Música típica was deemed by the devotees of nueva canción as a selective and fossilised approach to Chilean culture. It was held, particularly by the “right”, as something immutable or inviolable, a kind of tribal camp fire around which everyone trooped obediently to a prescribed format. In fact, música típica, was alive, it was just that some devotees preferred a narrow version of what it entailed. To the patrician class of Chileans, the people, irrespective of their origins or experience, need look no further than groups such as Los Huasos Quincheros, Los Huasos de Algarrobal, Los de Ramón, Los Cuatro Huasos, Los Cuatro Hermanos Silva, Ester Soré, Nicanor Molinare and Silvia Infantas, Dúo Rey Silva, Luis Bahamonde, Raúl de Ramón, Sergio Sauvalle, Francisco Flores del Campo and Clara Solavera, for their cultural fare.
Música típica, though wasn’t so culturally sterile that it precluded improvisation. Indeed many of its best exponents, especially in the tonadas, enriched it with virtuoso guitar or harp solos, complex interludes with parallel thirds, arpeggios and harmonic variations as in Del Campo’s “Mi Caballo Blanco”, Sergio Sauvalle’s “El Corralero” and Luis Bahamonte’s “Qué Bonita Es Mi Tierra”.
Pedro Humberto Allende, a Chilean composer, would find the cueca far less geographically limited, formalised or instrumentally exclusive than was supposed, yet there were still those ready to ignore this. Historically, at least in the late 19th century, it was popular throughout the country and most likely to be encountered in bars and brothels rather than in the more salubrious haunts of the well-to-do.

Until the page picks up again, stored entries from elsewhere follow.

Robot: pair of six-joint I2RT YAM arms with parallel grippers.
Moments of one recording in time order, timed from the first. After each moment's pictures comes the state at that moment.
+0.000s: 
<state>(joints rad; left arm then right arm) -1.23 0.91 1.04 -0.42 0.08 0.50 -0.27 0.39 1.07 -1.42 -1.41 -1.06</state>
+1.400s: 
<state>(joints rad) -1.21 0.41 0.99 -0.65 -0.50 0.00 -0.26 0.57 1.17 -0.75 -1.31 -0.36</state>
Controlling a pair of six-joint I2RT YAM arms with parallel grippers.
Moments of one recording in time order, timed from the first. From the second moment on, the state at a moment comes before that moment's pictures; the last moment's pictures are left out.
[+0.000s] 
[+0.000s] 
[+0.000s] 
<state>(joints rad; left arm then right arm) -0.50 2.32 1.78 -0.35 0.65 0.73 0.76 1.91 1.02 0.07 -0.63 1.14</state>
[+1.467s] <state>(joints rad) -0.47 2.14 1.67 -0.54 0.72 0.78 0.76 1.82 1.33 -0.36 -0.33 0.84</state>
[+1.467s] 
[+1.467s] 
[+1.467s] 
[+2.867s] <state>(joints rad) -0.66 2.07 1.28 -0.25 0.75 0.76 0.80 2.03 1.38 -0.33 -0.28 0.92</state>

The themes of the stylised Central Valley cueca failed to chime with the lives of many Chileans, especially away from urban centres in the relatively remote north and south of the country, where facile exhortation to endeavour and hard work were not news to people who worked hard but lived in unerring poverty and misery. This disjuncture was part of the appeal of nueva canción. It grew out of a broader sense of the Chilean experience even if it didn’t always resonate with those whom it was supposed to represent.
Mularski’s work, whilst specifically Chilean in aspect, provides an interesting, enjoyable and instructive example to other nations and cultures about how the powerful get to tell everyone else what their culture is even if the evidence doesn’t support it.